▶ **Task details**: Below are records. Return each one exactly as written.

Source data
===============

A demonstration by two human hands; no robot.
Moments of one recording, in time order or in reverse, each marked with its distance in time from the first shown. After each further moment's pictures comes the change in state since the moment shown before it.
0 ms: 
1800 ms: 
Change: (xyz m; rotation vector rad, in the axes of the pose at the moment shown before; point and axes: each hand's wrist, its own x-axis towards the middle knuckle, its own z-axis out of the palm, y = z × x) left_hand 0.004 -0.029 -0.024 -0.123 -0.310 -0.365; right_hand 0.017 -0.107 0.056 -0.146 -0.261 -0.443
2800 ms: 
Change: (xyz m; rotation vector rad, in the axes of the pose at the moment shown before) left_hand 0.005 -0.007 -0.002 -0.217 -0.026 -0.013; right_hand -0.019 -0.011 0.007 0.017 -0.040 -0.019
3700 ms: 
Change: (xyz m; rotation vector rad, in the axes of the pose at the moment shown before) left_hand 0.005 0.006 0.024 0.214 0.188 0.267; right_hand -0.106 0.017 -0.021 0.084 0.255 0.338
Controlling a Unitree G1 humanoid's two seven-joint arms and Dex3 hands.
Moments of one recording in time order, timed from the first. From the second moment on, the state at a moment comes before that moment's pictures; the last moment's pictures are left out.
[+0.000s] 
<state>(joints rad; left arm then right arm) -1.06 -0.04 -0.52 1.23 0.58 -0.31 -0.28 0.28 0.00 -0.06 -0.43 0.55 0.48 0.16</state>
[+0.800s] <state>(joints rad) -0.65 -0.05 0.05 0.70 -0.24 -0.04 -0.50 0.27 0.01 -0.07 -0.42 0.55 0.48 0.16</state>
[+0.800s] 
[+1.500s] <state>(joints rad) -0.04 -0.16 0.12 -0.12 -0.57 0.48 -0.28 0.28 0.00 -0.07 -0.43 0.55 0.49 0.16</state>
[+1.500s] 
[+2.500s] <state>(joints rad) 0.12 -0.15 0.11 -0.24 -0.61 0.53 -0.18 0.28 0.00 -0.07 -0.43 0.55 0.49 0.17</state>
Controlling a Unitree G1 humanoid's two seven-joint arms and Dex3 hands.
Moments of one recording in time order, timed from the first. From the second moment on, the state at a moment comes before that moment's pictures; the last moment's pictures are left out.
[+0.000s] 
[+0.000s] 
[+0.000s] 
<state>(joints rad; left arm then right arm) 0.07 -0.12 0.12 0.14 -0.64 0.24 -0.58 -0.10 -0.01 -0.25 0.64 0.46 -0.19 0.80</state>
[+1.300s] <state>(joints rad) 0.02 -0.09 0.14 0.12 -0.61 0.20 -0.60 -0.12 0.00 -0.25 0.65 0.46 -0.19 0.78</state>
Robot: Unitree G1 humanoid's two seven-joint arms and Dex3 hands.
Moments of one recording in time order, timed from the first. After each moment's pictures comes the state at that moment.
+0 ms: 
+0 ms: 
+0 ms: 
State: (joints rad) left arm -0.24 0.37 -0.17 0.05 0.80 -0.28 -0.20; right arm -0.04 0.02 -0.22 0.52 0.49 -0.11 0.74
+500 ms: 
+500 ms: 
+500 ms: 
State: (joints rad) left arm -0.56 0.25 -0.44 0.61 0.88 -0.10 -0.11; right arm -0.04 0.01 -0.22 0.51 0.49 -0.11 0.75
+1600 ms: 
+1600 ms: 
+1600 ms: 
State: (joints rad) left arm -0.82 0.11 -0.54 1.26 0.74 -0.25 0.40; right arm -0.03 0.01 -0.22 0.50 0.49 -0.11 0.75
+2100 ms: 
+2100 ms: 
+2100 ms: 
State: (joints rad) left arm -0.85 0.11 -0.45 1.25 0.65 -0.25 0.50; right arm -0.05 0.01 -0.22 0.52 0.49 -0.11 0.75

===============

▶ **Exercise output**:
A demonstration by two human hands; no robot.
Moments of one recording, in time order or in reverse, each marked with its distance in time from the first shown. After each further moment's pictures comes the change in state since the moment shown before it.
0 ms: 
1800 ms: 
Change: (xyz m; rotation vector rad, in the axes of the pose at the moment shown before; point and axes: each hand's wrist, its own x-axis towards the middle knuckle, its own z-axis out of the palm, y = z × x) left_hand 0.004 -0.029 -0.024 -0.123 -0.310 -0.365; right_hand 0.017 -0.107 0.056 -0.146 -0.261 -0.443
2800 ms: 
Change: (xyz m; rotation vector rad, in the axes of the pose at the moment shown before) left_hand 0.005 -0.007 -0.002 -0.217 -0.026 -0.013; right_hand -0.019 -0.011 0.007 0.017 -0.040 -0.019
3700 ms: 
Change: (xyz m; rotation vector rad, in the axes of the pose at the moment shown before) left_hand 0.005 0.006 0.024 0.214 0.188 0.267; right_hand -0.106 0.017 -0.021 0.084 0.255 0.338
Controlling a Unitree G1 humanoid's two seven-joint arms and Dex3 hands.
Moments of one recording in time order, timed from the first. From the second moment on, the state at a moment comes before that moment's pictures; the last moment's pictures are left out.
[+0.000s] 
<state>(joints rad; left arm then right arm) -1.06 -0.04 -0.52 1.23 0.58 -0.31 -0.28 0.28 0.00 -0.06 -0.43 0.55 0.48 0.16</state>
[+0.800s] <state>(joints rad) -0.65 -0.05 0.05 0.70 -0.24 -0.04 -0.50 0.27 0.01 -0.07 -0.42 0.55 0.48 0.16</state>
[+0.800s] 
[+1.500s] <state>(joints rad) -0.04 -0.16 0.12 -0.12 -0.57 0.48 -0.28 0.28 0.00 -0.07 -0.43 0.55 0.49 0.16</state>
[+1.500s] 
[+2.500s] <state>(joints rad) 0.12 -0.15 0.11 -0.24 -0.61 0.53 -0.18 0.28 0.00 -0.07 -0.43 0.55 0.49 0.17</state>
Controlling a Unitree G1 humanoid's two seven-joint arms and Dex3 hands.
Moments of one recording in time order, timed from the first. From the second moment on, the state at a moment comes before that moment's pictures; the last moment's pictures are left out.
[+0.000s] 
[+0.000s] 
[+0.000s] 
<state>(joints rad; left arm then right arm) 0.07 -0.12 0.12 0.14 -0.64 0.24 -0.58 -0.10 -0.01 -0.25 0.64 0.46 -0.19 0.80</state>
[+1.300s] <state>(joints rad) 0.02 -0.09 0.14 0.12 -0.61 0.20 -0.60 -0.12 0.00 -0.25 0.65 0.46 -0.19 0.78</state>
Robot: Unitree G1 humanoid's two seven-joint arms and Dex3 hands.
Moments of one recording in time order, timed from the first. After each moment's pictures comes the state at that moment.
+0 ms: 
+0 ms: 
+0 ms: 
State: (joints rad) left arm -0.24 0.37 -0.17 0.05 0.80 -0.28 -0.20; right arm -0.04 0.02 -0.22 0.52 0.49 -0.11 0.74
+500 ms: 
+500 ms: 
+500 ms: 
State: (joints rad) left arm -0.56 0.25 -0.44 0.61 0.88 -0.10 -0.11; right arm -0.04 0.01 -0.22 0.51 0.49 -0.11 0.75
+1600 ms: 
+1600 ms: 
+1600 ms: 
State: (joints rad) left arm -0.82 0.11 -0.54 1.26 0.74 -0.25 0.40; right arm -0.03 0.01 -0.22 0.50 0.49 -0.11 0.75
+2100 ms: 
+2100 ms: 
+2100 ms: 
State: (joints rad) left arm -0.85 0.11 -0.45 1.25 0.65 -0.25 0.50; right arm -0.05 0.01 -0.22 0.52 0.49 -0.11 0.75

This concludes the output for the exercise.